For the gaseous equilibrium represented below, it is observed that greater amounts of PCl3 and Cl2 are produced as the temperature is increased.
PCl5 (g) <==> PCl3 (g) + Cl2 (g)
a) what is the sign of delta S for the reaction? Provide a legitimate rationale for the correct answer.
b) what change, if any, will occur in delta G° for the reaction as the temperature is increased? Provide a legitimate rationale for the correct answer.
To determine the sign of delta S for the reaction, we can consider the changes in entropy associated with the formation of the products and the reactants.
a) The reaction involves the conversion of PCl5 into PCl3 and Cl2, which means that the number of moles of gas increases. The increase in the number of moles of gas generally leads to an increase in entropy. Therefore, we can expect that the delta S for the reaction is positive.
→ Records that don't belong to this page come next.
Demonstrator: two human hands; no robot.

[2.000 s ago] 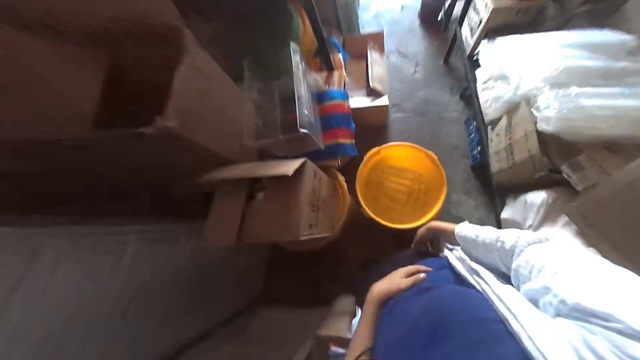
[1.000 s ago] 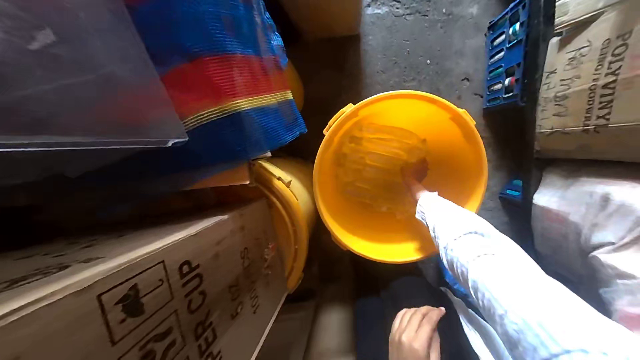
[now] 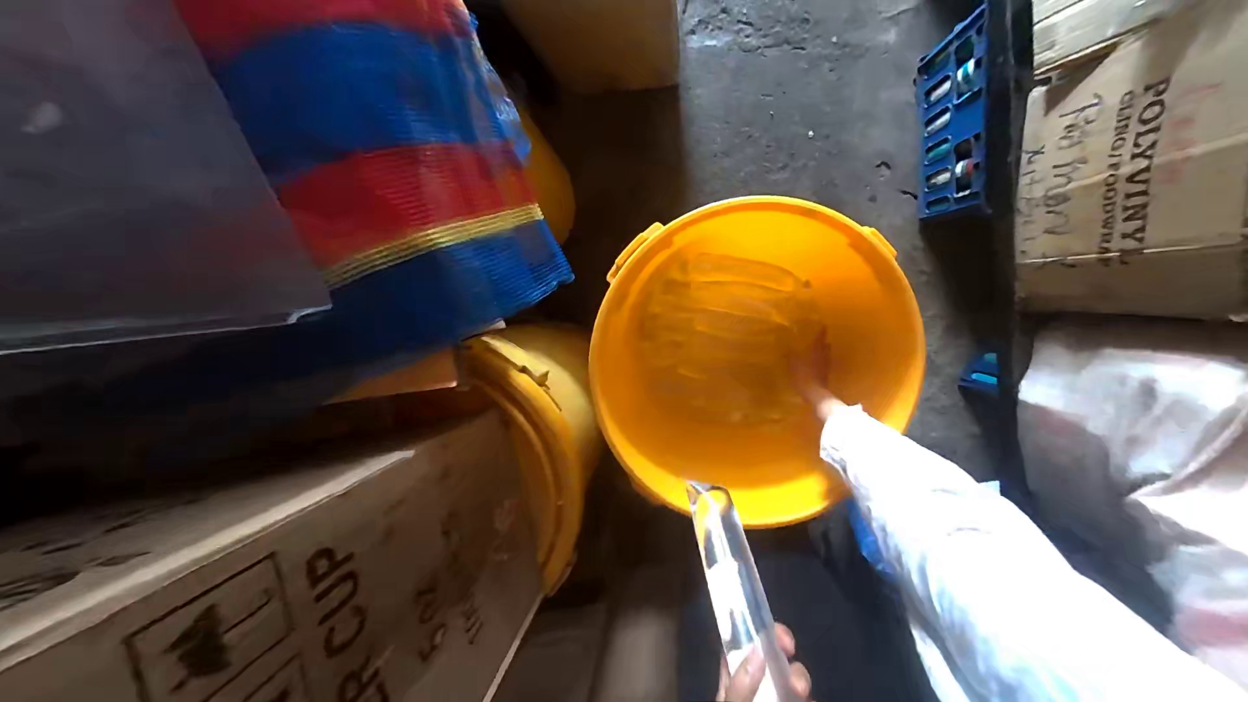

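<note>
A round yellow plastic tub (image 3: 612, 409) stands upright, its mouth facing up. Several long translucent packets (image 3: 726, 302) lie side by side on its bottom, tinted yellow and hard to make out. My right hand (image 3: 811, 370), at the end of a white sleeve, is down inside the tub beside these packets; shadow and blur hide whether its fingers hold anything. At the bottom of the view my left hand (image 3: 765, 668) grips the lower end of a long clear plastic packet (image 3: 726, 575). The packet's far end overlaps the tub's near rim.
A second yellow tub (image 3: 546, 429) stands close on the left, beside a printed cardboard box (image 3: 409, 575). Above it are a red and blue striped woven bag (image 3: 390, 127) and a clear plastic sheet (image 3: 127, 175). At right are a blue crate (image 3: 954, 122), a cardboard box (image 3: 1131, 175) and a white sack (image 3: 1102, 409).
My left hand, without a packet one second ago, now holds the long clear one. My right hand has gone from outside the tub to inside it. The view has moved much closer to the tub.
</note>
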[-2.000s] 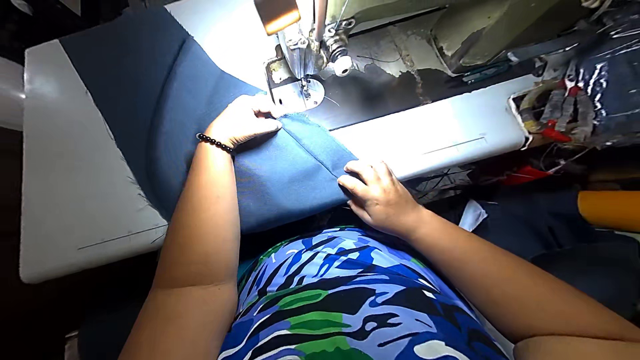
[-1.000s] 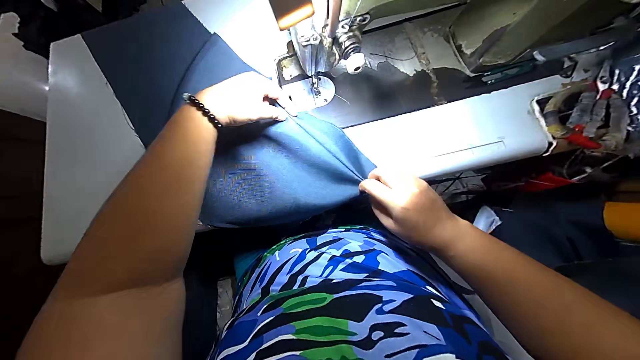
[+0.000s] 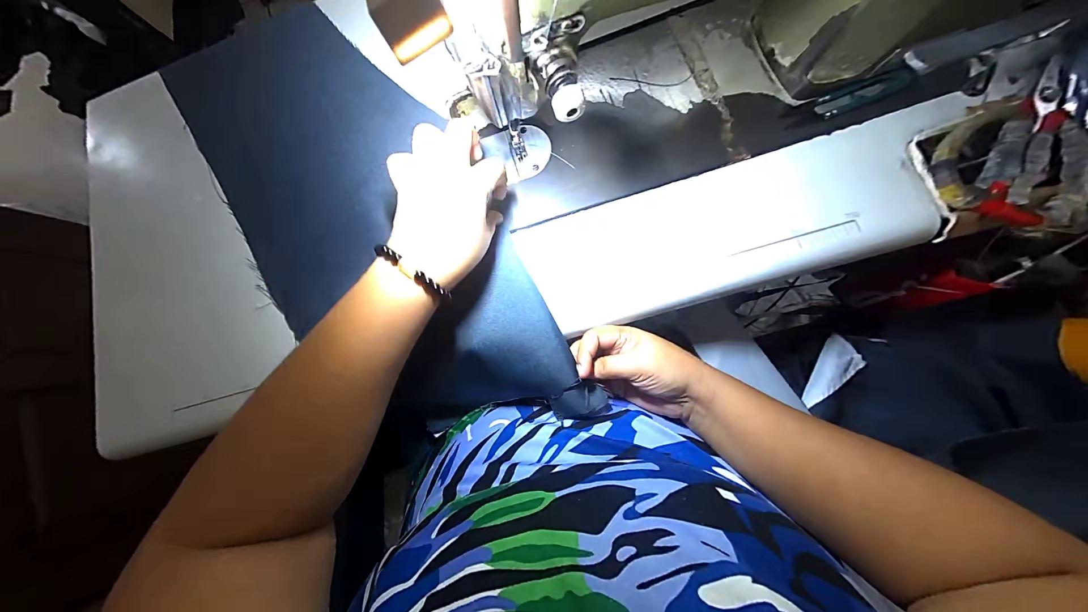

To calculate the change in Gibbs free energy (delta G°) for the reaction as the temperature increases, we need to consider the relationship between delta G° and temperature.
b) The equation that relates delta G°, delta H° (change in enthalpy), and delta S° (change in entropy) is:
delta G° = delta H° - T * delta S°
where T is the temperature in Kelvin.
Considering the equation, we can see that as the temperature increases, the value of T * delta S° term becomes larger. If delta S° is positive (as we determined in part a), the T * delta S° term will have a positive contribution to delta G°. This means that the change in delta G° will become less negative or possibly even positive.
In other words, as the temperature increases, the change in Gibbs free energy (delta G°) for the reaction becomes less favorable or more positive. Therefore, the reaction becomes less spontaneous as the temperature increases.
It's important to note that while this explanation is based on general trends, actual values and the precise behavior of the reaction would require more specific information such as the actual values of delta H° and delta S° for the reaction.